Now, remember that D'Aleo's original claim was that ARGO showed cooling. Does that abstract support his claim? It undermines it twice. The latter is obvious in the last sentence whether you're an oceanographer or not ...suggesting that systematic long-period errors remain in one or more of these observing systems. At least one of the systems -- satellite or ARGO -- has a systematic problem. It's therefore hard to say that ARGO shows, necessarily, either a warming or cooling since it could be the one that's got a systematic error.
That aside, though, there's the first undermining. You need to be enough of an oceanographer that steric refers to sea level change due to expansion or contraction of the water itself whether because of warming or cooling (respectively, thermosteric in the paper) or removal or addition of salt (ditto, halosteric). D'Aleo's claim is that ARGO shows a cooling -- that should show up as a drop in sea level (a negative steric contribution). In the abstract it only mentions that there was no contribution during 2 of the years -- no net steric change.
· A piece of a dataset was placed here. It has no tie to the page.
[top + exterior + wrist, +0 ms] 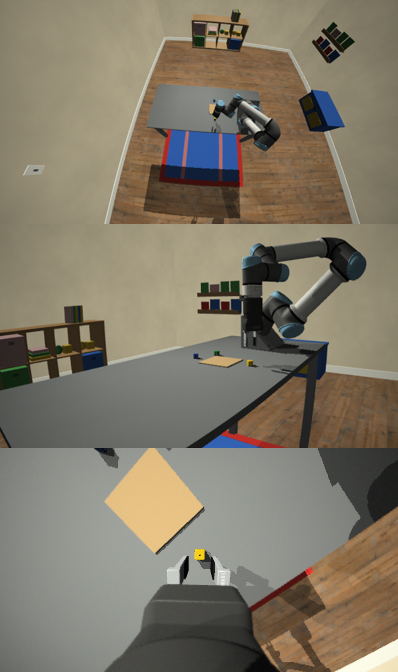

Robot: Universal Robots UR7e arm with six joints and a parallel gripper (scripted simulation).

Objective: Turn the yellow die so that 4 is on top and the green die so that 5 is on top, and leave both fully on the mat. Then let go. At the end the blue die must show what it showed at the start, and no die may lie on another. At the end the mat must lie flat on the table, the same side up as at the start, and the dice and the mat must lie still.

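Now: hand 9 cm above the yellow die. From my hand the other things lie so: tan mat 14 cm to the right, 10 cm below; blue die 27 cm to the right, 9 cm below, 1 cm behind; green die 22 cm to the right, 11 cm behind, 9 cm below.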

No support for D'Aleo there either. In the paper itself, the text gives the steric component trend as -0.5 plus or minus 0.5 mm/year, as a net between the temperature and salinity contributions. The two are mentioned individually in the paper, but no error bar is given. Assuming they gave the 1 standard deviation bars, as usual, then there's about a 1 in 6 chance that the steric contribution is positive. And that's if we assume that the ARGO buoys are not the one (of the) source with a systematic problem.
This paper mentions a paper submitted by Willis in 2007 regarding ARGO and heat content. That's an important term, 'submitted'. If it had been published, it would be cited that way. If it had been accepted for publication (passed the peer review), it would have been described as 'in press'. At the time this paper was accepted, though (22 February 2008), the other had not been. It will be interesting to see what the other paper has to say. As I said before, I do hope they can work out the problems with the ARGO data for this purpose. (It's already very useful for other purposes.) But it's that other paper that D'Aleo needs, not this one.
As I'd suggested early on, you don't need to be a professional scientist to recognize many of the errors from some sources. Once you do, it's time to move elsewhere, I think. It's hard enough to understand the world when you're reading good sources (or at least, good enough that they're not making errors my sister's jr. high class could recognize).
Fact brief - Are we heading into an 'ice age'?
10 hours ago
3 comments:
Don't worry too much about D'Aleo, or waste too much time on him. It was worthwhile to give readers a warning of the unreliability of his "analysis," but don't let him draw you into an argument. There are plenty of blogs that cater to that; what the blogosphere needs is a family-friendly site that has substantive and correct information about climate science. You're it.
To readers: you'll learn a lot more from his sister's blog, than from D'Aleo.
Thanks for the reminder. My sister's blog is good for what it does, but that's to keep her students and parents informed about class work and activities.
I just recommended your threads on Icecap on dotearth, because someone in the recent Arctic ice thread there pastes at inordinate length stuff copied from there. I hope readers there who want to learn about science become readers for you here.